**Aim of the task**
Give again, word for word, every line below from the one that has "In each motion" through the one that has "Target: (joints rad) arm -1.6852", both included, and no others.

--------------------

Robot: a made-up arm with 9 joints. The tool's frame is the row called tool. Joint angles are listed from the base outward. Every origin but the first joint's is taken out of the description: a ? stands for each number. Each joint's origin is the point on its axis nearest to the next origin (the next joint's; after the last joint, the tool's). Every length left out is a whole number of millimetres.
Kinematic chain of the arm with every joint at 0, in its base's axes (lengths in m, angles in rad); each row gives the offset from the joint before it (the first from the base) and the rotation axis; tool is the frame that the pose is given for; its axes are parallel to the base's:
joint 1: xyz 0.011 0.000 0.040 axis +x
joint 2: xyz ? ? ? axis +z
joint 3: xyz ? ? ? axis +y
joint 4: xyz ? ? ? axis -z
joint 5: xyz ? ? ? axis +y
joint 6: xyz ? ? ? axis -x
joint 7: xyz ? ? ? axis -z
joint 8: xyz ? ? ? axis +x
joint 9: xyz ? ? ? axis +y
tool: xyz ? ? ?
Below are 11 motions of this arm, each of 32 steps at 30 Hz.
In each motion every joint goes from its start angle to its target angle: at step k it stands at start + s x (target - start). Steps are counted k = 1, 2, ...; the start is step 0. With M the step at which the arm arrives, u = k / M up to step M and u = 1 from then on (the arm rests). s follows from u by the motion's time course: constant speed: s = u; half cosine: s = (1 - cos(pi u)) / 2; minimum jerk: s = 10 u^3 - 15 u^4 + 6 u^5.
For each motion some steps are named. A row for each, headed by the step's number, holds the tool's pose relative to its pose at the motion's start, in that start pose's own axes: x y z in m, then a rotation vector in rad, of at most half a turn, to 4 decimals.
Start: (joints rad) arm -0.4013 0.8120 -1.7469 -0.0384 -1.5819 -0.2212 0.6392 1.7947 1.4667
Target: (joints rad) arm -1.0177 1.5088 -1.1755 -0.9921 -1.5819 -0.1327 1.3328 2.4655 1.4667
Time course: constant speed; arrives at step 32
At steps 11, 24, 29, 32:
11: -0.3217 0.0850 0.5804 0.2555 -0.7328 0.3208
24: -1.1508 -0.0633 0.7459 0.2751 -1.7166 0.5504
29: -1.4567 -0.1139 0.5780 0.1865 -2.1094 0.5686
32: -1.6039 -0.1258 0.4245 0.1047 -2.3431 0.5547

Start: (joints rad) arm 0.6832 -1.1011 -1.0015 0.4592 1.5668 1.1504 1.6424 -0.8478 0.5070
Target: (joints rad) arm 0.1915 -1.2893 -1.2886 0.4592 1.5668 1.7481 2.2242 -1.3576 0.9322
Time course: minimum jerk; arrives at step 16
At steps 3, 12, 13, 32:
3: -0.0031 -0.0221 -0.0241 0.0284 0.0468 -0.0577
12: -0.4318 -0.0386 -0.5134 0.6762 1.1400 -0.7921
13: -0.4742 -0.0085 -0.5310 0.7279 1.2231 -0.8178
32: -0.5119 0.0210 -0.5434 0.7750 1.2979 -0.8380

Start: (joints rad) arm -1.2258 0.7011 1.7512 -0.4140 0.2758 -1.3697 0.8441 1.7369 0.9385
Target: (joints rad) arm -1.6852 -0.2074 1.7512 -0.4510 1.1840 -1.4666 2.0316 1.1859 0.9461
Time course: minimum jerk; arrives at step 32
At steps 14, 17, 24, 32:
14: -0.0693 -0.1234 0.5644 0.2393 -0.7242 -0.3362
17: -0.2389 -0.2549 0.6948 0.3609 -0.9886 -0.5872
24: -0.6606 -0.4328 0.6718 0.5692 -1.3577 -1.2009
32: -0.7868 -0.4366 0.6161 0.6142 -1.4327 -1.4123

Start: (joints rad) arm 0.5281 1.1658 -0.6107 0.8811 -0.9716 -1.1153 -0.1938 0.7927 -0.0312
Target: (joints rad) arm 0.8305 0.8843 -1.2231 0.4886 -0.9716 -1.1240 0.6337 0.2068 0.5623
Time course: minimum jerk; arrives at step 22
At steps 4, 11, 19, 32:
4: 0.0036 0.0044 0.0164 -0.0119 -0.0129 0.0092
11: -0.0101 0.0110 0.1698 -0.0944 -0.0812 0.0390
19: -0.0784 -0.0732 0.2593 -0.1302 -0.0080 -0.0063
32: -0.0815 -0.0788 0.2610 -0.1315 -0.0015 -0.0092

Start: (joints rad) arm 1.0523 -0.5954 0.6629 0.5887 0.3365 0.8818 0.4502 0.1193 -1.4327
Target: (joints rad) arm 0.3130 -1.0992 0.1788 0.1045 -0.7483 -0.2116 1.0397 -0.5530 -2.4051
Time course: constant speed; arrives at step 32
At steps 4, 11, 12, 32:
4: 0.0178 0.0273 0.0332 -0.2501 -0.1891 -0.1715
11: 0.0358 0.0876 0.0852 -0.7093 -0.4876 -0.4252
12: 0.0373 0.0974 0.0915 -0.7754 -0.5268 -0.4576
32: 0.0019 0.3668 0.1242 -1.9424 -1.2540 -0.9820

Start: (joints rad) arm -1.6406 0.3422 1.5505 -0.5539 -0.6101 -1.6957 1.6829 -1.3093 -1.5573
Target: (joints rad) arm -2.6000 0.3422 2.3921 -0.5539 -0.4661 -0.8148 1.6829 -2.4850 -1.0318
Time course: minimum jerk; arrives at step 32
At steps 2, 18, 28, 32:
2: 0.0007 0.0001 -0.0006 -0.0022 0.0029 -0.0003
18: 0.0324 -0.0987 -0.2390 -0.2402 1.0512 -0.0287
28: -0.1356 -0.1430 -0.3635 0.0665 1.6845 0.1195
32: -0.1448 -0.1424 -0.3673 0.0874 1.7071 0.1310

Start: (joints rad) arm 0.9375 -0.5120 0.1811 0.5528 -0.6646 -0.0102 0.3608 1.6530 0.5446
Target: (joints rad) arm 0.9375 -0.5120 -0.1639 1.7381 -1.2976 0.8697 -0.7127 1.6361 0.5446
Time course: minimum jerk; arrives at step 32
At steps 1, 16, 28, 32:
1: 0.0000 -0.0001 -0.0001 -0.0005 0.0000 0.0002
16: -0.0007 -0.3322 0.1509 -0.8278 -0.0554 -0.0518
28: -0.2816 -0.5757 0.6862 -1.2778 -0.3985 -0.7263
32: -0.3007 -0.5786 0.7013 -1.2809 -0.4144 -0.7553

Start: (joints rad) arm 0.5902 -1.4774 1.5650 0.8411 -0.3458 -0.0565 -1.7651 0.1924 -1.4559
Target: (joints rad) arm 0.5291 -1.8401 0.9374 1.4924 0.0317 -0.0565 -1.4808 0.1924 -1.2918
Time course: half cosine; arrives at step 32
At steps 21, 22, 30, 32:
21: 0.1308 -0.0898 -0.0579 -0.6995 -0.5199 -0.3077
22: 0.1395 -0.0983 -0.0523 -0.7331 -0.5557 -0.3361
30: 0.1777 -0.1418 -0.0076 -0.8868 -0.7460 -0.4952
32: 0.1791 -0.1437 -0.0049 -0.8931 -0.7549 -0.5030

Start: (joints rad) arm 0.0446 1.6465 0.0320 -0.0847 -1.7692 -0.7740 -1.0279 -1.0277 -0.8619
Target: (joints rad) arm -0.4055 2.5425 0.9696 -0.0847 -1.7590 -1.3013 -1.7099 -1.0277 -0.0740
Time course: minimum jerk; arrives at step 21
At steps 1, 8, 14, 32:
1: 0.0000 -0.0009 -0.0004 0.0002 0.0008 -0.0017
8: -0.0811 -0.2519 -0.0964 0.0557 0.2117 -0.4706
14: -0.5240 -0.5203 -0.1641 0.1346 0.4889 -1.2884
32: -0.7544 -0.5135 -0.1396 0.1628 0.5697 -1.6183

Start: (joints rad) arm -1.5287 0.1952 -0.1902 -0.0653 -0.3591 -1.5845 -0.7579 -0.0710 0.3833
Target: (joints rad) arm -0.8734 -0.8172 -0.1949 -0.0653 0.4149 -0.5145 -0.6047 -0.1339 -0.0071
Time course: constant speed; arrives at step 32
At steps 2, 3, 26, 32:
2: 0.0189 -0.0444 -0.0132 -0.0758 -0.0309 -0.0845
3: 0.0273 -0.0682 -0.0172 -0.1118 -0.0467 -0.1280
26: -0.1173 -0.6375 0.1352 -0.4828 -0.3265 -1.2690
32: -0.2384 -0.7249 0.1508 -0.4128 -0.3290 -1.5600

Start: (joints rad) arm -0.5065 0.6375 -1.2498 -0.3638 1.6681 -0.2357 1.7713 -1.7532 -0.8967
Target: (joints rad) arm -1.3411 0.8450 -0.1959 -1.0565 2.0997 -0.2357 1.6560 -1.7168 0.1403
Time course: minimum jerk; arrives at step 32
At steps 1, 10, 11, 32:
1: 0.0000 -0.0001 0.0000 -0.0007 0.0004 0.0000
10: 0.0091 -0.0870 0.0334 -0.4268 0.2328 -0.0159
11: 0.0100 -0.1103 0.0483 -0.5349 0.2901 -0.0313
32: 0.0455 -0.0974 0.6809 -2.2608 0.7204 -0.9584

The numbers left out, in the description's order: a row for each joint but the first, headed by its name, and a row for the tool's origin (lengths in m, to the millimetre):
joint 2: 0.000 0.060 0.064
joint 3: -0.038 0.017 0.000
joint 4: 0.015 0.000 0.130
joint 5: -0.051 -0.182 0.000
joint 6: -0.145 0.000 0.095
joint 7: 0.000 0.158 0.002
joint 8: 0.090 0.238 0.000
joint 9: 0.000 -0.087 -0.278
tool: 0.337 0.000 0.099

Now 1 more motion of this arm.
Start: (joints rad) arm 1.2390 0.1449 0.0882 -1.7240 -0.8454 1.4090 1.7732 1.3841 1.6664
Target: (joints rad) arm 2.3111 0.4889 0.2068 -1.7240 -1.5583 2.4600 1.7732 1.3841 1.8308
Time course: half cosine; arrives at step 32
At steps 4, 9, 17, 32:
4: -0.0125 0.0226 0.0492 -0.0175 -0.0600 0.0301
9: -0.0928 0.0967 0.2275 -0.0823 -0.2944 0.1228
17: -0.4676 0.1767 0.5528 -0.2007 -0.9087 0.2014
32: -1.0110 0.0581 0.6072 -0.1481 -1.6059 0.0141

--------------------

**Output for this task**
In each motion every joint goes from its start angle to its target angle: at step k it stands at start + s x (target - start). Steps are counted k = 1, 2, ...; the start is step 0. With M the step at which the arm arrives, u = k / M up to step M and u = 1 from then on (the arm rests). s follows from u by the motion's time course: constant speed: s = u; half cosine: s = (1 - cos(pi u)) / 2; minimum jerk: s = 10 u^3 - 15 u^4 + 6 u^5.
For each motion some steps are named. A row for each, headed by the step's number, holds the tool's pose relative to its pose at the motion's start, in that start pose's own axes: x y z in m, then a rotation vector in rad, of at most half a turn, to 4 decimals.
Start: (joints rad) arm -0.4013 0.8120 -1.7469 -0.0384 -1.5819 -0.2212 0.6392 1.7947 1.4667
Target: (joints rad) arm -1.0177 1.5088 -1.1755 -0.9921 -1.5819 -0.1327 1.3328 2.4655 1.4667
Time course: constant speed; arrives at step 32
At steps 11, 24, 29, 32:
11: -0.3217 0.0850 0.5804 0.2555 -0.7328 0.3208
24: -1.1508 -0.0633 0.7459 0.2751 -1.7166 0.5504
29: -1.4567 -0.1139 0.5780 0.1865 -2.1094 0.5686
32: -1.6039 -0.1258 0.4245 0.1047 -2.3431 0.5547

Start: (joints rad) arm 0.6832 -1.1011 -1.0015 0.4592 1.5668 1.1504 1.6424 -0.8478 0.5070
Target: (joints rad) arm 0.1915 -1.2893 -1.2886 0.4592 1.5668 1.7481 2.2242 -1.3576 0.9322
Time course: minimum jerk; arrives at step 16
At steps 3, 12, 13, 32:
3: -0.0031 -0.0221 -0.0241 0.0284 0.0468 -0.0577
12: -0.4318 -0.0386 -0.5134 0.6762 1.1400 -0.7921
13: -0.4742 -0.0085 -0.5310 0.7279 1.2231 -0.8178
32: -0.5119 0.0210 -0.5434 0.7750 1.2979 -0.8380

Start: (joints rad) arm -1.2258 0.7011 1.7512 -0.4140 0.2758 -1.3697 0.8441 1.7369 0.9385
Target: (joints rad) arm -1.6852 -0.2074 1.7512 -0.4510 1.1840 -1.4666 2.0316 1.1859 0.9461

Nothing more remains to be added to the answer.